The book goes beyond the mere rise and fall of generations. The characters within characters take on new roles. At points HCE is Moses, Zeus, the Flying Dutchman, Persse O’Reilly, Charles Parnell and so on. Shem and Shaun go through a variety of oppositions (and adventures), Mutt and Jute, Mooske and the Gripes, the Ondt and the Gracehoper. One of my favourite pairings is Butt and Taff, two television comedians (a story written in the late 1920s I must add).

HCE is also the city of Dublin. Anna Livia Plurabelle becomes the Liffey, washing away the dirt of civilisation. When she reaches the sea she is reborn as her daughter, a cloud. The twelve regulars become civilisation, as well as the gossiping ‘guinnesses’ who spread news of HCE’s crimes across Ireland.

The Wake is all this and more. Joyce’s use of flexi-English and the dream-form of storytelling roll back all boundaries, enabling him to encompass all of human history and experience in one book (or at least try).

Like Ulysses, the Wake the book is based on another form of scaffolding.

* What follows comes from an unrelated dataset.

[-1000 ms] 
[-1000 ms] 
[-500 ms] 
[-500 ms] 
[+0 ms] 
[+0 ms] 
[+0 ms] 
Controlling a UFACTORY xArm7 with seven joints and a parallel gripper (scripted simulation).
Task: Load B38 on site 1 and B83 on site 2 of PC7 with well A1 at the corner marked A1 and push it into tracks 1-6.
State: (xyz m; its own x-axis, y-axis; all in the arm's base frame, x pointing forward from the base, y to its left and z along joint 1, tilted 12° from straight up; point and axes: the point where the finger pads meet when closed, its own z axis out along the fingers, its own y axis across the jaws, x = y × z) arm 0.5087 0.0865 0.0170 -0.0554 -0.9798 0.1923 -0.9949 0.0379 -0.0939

Joyce based the structure of the book on the ideas of Italian Giambattista Vico, who saw history as a giant cycle, proceeding in four wheels, the ‘theocratic’, the ‘heroic’, the ‘democratic’ and the ‘chaotic’, which returned the process to its beginning.

We would recognise the stages as ancient, feudal and bourgeois society (perhaps we wouldn’t recognise the chaotic loop), the rise of each loop as the rise of each society and the fall the beginning of revolution, the hundred letter ‘thunderwords’ announcing the beginning of each age as the act of revolution itself. The process driving the book is history: conflict, cooperation, contradiction and struggle. Each new generation/society on the rise gives birth to the next, which proceeds to undermine and usurp the previous generation/society.

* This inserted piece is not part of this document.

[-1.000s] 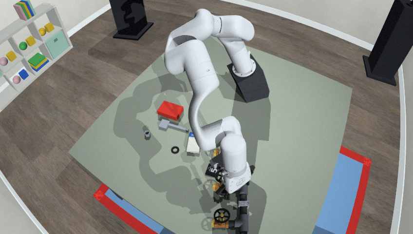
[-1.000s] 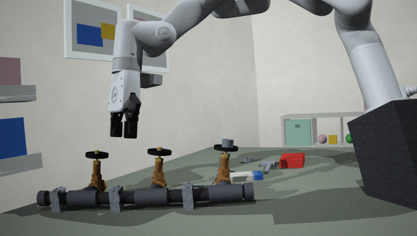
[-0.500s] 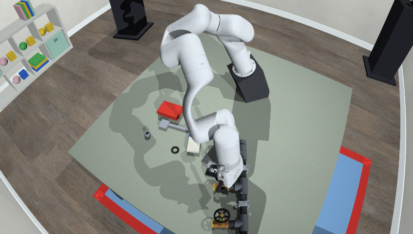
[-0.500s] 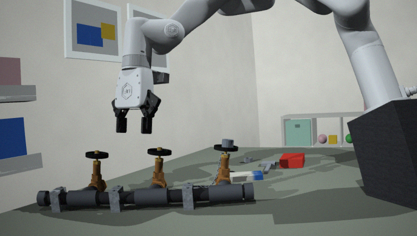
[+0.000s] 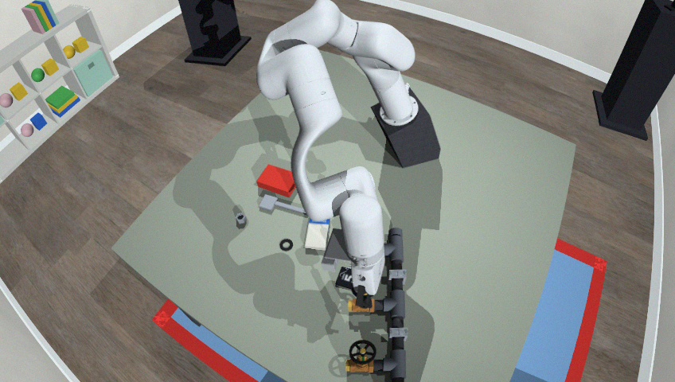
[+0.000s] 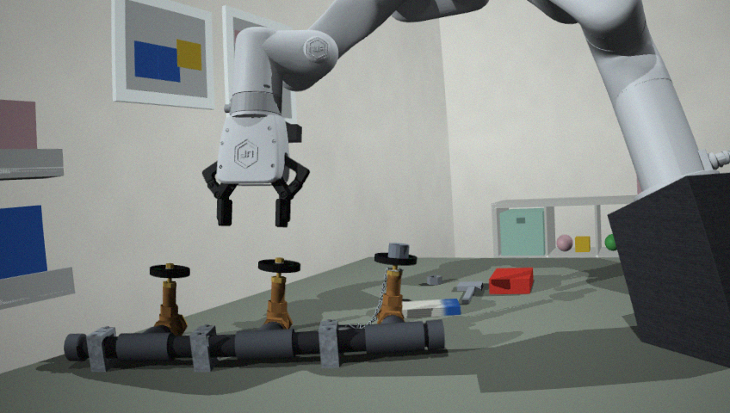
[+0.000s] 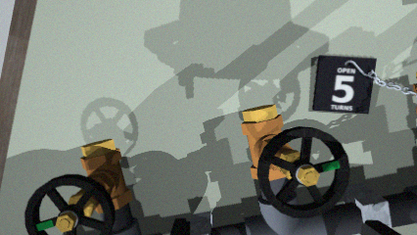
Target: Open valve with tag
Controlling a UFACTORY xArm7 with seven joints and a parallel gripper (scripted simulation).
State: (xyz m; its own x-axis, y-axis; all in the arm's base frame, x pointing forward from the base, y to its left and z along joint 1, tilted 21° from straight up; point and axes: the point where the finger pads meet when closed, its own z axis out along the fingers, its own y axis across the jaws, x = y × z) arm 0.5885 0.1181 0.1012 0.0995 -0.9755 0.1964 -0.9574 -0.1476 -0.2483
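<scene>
Right now the grey cap is 200 mm behind my hand, 80 mm to the right of it and 60 mm below it. Also, from my hand: black washer 140 mm behind, 300 mm to the right, 190 mm below; blue box 210 mm behind, 220 mm to the right, 190 mm below; black tag 90 mm behind, 100 mm to the right, 190 mm below.
</scene>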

Joyce apparently wanted the Wake to be spiral bound, with no beginning or end. Escape from these loops of history, the end of the neverending book, comes with subjective input. The intimidating nightspeak becomes user friendly. The reader can bring their subjective impressions to bear on the book. You can read it looking for sexual references, historical allusions, myths, jokes and so on, each time finding a different book. The Wake is continuous and at the same time ever changing.

In Finnegans Wake Joyce once again shakes his fist at violent authority. Every ruler, every empire, every tyrant is destined to fall; something that might have seemed unlikely in 1939, when the book was finished, with war brewing and two great tyrants erecting edifices, one of them promising to last for one thousand years. After all the death and destruction, there is nothing left to do except pick up the pieces and start again, with the last sentence flowing into the first:

A way a lone a last a loved a long the riverrun, past Eve and Adam’s, from swerve of shore to bend of bay, brings us by a commodious vicus of recirculation back to Howth Castle and Environs.